Secretary Matching With Vertex Arrivals and No Rejections

TL;DR

This paper introduces new online algorithms for matching problems with no rejections, achieving improved competitive ratios in various models including bipartite, non-bipartite, and roommate matching scenarios.

Contribution

It provides the first algorithms with competitive ratios for online matching problems with no rejections across multiple models, improving previous bounds significantly.

Findings

Capacitated bipartite matching with capacity 2 achieved a 4.62-competitive ratio.

Non-bipartite online matching achieved a 3.34-competitive ratio.

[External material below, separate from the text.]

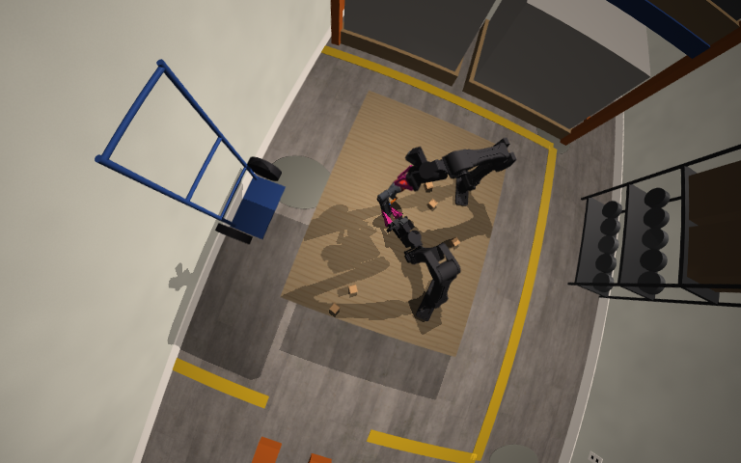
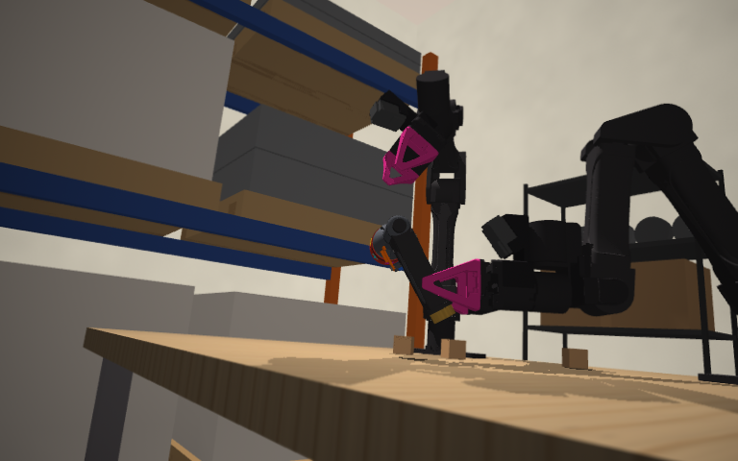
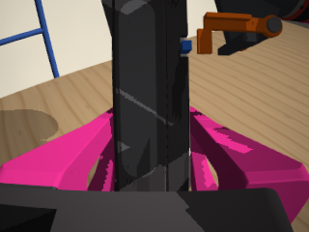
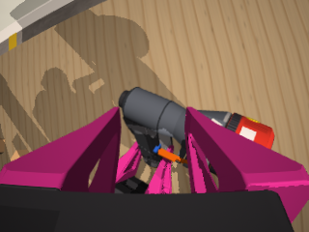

Roommate matching with social welfare maximization achieved a 7.96-competitive ratio.

Abstract

Most prior work on online matching problems has been with the flexibility of keeping some vertices unmatched. We study three related online matching problems with the constraint of matching every vertex, i.e., with no rejections. We adopt a model in which vertices arrive in uniformly random order and the non-negative edge-weights are arbitrary. For the capacitated online bipartite matching problem, in which the vertices of one side of the graph are offline and those of the other side arrive online, we give a 4.62-competitive algorithm when the capacity of each offline vertex is 2. For the online general (non-bipartite) matching problem, where all vertices arrive online, we give a 3.34-competitive algorithm. We also study the online roommate matching problem (Huzhang et al. 2017), in which each room (offline vertex) holds 2 persons (online vertices). Persons derive non-negative additive utilities from their room as well as roommate. In this model, with the goal of maximizing the social welfare, we give a 7.96-competitive algorithm. This is an improvement over the 24.72 approximation factor in (Huzhang et al. 2017).